What I'd like help with is whether the concatenation is the correct step or have I got a bug in my code (I'm relatively new to shell scripting)? Doing a bit of reading around it seems as if most people suggest using BWA-mem2 instead of HISAT2, but would that cause the problem I'm encountering too?

Thanks in advance for your help

HISAT2 BWA Alignment • 491 views

ADD COMMENT • link 20 days ago by theworldsagainstme • 0

1

Entering edit mode

Your approach is fine. There seems to be some issue with the specific sequence being flagged. You can try to validate the sequence using (LINK) seqkit seq -v fasta_file.

ADD REPLY • link 23 days ago by GenoMax 141k

0

Entering edit mode

Thanks GenoMax, This is just for anyone else who runs into a similar issue.

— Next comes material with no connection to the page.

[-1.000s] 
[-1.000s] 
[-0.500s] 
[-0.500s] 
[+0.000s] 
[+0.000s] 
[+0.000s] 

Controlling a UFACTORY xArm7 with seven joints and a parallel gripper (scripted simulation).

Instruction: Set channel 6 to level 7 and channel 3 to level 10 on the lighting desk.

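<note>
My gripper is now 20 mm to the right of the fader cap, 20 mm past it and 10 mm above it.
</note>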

I've run through each file with seqkit seq along with the concatenated one. Only the concatenated one produces an error, where it the seqkit seq -v all_genomes_v2.fsa produces the error

seq: invalid DNAredundant lebtter: > at 3101994

Using BioPython SeqIO I targeted the location of the error

SeqRecord = SeqIO.read("./ReferenceGenome/all_genomes_v2.fsa", 'fasta')
print(SeqRecord[3101990:3101999])

This shows that there appears to be a problem with the concatenation, where the header becomes part of the sequence.

ID: >tpg|BK006937.2|
Name: >tpg|BK006937.2|
Description: >tpg|BK006937.2| [organism=Saccharomyces cerevisiae S288c] [strain=S288c] [moltype=genomic] [chromosome=III] [note=R64-1-1]
Number of features: 0
Seq('[organism')

I'll report back when I find out about what I did wrong with the concatenation.

ADD REPLY • link 21 days ago by theworldsagainstme • 0

0

Entering edit mode

This shows that there appears to be a problem with the concatenation, where the header becomes part of the sequence.

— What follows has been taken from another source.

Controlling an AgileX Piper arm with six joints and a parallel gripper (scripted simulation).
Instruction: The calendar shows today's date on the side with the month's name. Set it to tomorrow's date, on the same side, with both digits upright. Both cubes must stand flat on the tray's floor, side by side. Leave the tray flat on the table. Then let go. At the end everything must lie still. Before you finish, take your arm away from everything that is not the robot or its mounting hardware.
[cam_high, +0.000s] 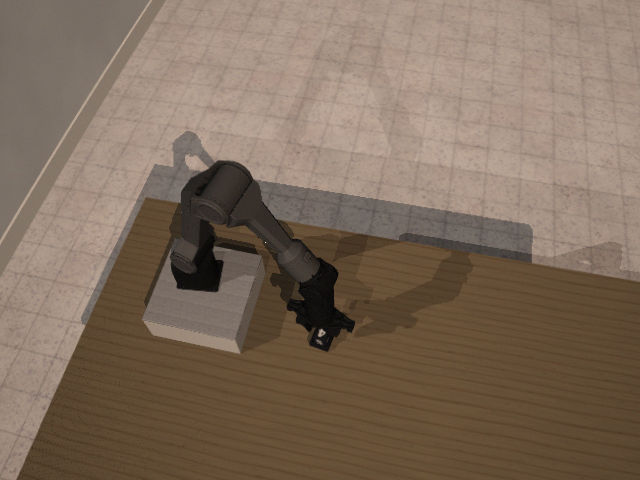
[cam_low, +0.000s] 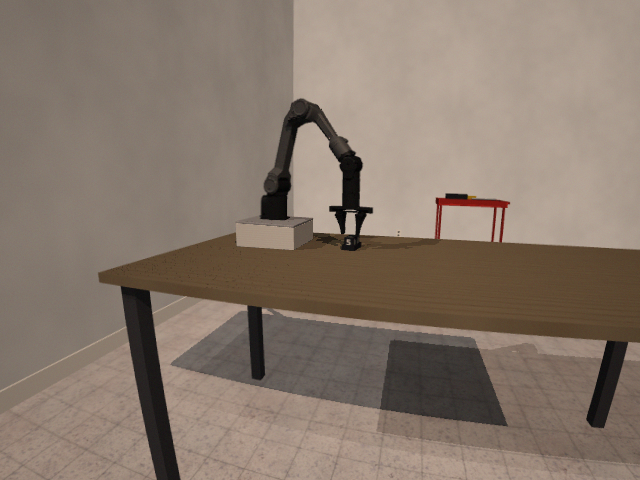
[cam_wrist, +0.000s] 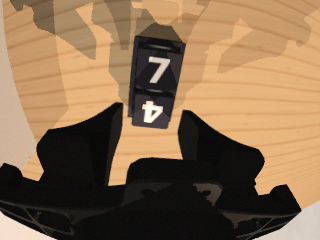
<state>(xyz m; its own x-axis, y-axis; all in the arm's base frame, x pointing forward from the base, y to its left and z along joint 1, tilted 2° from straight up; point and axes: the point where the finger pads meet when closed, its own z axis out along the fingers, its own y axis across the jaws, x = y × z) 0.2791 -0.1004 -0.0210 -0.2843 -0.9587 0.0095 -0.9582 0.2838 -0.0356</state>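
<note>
The tray lies 5 cm below my hand and 2 cm to the left of it. Round my hand: black number cube: 3 cm to the left, 3 cm below, 1 cm ahead.
</note>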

That probably means the file before the "problem" one is lacking proper EOF character. You could simply add a carriage return at the end of that file.

ADD REPLY • link 21 days ago by GenoMax 141k

0

Entering edit mode

Amazing. Thanks GenoMax I've spent a few hours trying all different types of concatenations suggested but none worked I'll give that a go.

Post-Script: Seems as if all the EOFs are "%" markers. No idea if this is a normal marker?

ADD REPLY • link 21 days ago by theworldsagainstme • 0

score 1 · Accepted Answer · 2024-04-08

As seen in the comments to the original post, the issue was in the quality of the .fsa files I had received. They had an incorrect ending. As GenoMax suggested simply adding a carriage return to the end of each of the reference files fixed the issue.

The lesson from this issue is to always check the quality and formats of your data!